I build a huge graph in JVM (Scala) which I want to use repeatedly, tweaking algorithms. I'd rather not reload it each time from disk. Is there a way to have it sit in one JVM while connecting from another, where the algorithms are being developed?
Using RMI perhaps? Have one instance working as server and the rest as clients?
I think it would be much more complicated than reloading from disk.
You can certainly create an interface onto it and expose it via (say) RMI.
My initial thoughts on reading your post, however, are
- just how big is this graph ?
- is it possible to optimise your loading procedure instead ?
I know LinkedIn have a vast graph of people and connections that is held in memory all the time and that takes several hours to reload. But I figure that's a truly exceptional case.
Save your graph to disk, then map it into memory with MappedByteBuffer. Both processes should use the same memory, which will be shared with the page cache.
If is expensive to build your graph maybe you can serialize the object.
ByteArrayOutputStream bos = new ByteArrayOutputStream();
ObjectOutputStream out = new ObjectOutputStream(bos);
out.writeObject(graph);
out.flush();
byte b[] = bos.toByteArray();
//you can use FileOutputStream instead of a ByteArrayOutputStream
Then you can build your object from the file
ByteArrayInputStream inputBuffer = new ByteArrayInputStream(b);
ObjectInputStream inputStream = new ObjectInputStream(inputBuffer);
try {
Graph graph = (Graph) inputStream.readObject();
} finally {
if (inputStream != null) {
inputStream.close();
}
}
Just replace the ByteArrayInputStream with a FileInputStream
Two JVMs sounds more complicated than it needs to be. Have you considered doing a kind of "hot deploy" setup, where your main program loads up the graph, displays the UI, and then asks for (or automatically looks for) a jar/class file to load that contains your actual algorithm code? That way your algorithm code would be running in the same jvm as your graph, but you wouldn't have to reload the graph just to reload a new algorithm implementation.
UPDATE to address OP's question in comment:
Here's how you could structure your code so that your algorithms would be swappable.
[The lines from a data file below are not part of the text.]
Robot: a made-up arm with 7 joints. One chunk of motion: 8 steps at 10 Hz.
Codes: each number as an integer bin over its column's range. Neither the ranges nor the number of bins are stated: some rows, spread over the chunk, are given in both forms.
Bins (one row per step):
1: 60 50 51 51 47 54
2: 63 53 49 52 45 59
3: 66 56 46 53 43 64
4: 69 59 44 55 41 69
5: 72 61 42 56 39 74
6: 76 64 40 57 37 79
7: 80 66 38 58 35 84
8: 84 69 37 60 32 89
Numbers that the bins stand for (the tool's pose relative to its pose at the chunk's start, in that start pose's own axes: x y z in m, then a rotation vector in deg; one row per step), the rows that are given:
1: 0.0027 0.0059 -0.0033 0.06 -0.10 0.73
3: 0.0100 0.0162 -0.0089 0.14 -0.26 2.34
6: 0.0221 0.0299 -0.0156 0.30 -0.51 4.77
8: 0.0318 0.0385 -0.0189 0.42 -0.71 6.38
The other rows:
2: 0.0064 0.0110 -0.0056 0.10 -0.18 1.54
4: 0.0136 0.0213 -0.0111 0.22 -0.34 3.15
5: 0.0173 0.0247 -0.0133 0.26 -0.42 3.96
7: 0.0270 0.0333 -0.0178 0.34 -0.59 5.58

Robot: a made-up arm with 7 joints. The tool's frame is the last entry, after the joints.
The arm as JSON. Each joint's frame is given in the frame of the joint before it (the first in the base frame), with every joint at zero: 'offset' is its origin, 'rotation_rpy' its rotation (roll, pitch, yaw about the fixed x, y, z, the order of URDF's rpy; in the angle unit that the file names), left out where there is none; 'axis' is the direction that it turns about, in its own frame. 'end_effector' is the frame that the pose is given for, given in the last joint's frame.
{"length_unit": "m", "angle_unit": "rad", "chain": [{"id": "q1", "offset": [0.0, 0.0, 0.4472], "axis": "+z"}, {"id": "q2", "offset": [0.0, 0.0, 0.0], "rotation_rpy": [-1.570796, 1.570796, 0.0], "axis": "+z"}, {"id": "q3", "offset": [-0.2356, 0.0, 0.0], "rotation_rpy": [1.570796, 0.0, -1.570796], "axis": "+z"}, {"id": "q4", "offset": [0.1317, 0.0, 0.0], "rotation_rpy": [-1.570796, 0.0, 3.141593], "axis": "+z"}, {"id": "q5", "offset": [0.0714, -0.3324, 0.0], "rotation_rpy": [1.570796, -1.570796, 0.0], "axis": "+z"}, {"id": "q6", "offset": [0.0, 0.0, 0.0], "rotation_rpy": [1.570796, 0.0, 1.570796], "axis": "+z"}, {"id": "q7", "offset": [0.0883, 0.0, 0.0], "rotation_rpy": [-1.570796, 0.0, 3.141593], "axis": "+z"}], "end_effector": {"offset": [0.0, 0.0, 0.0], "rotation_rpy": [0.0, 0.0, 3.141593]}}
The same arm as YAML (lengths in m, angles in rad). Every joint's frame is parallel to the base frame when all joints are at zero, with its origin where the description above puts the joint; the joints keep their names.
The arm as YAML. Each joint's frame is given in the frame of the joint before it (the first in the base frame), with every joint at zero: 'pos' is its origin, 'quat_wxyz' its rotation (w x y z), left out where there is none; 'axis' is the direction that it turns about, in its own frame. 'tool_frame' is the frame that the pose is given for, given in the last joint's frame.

It doesn't matter what the various algorithms do, so long as they are operating on the same input data. Just define an interface like the following, and have your graph algorithms implement it.
public interface GraphAlgorithm {
public void doStuff(Map<whatever> myBigGraph)
}
If your algorithms are displaying results to some kind of widget, you could pass that in as well, or have doStuff() return some kind of results object.
Terracotta can help you with this. It allows you to share objects among several jvm instances.
Have you considered simply using a smaller amount of sample data for testing your algorithms?
Did you consider OSGi platform? It lives in a single JVM, but will allow you to upgrade bundles with algorithms without platform restart. Thus you may have a long-term running bundle with your huge data structures and short-term algorithm bundles taking access to the data.
Terracotta shares memory between many JVM instances so you can easily apply cluster to your system.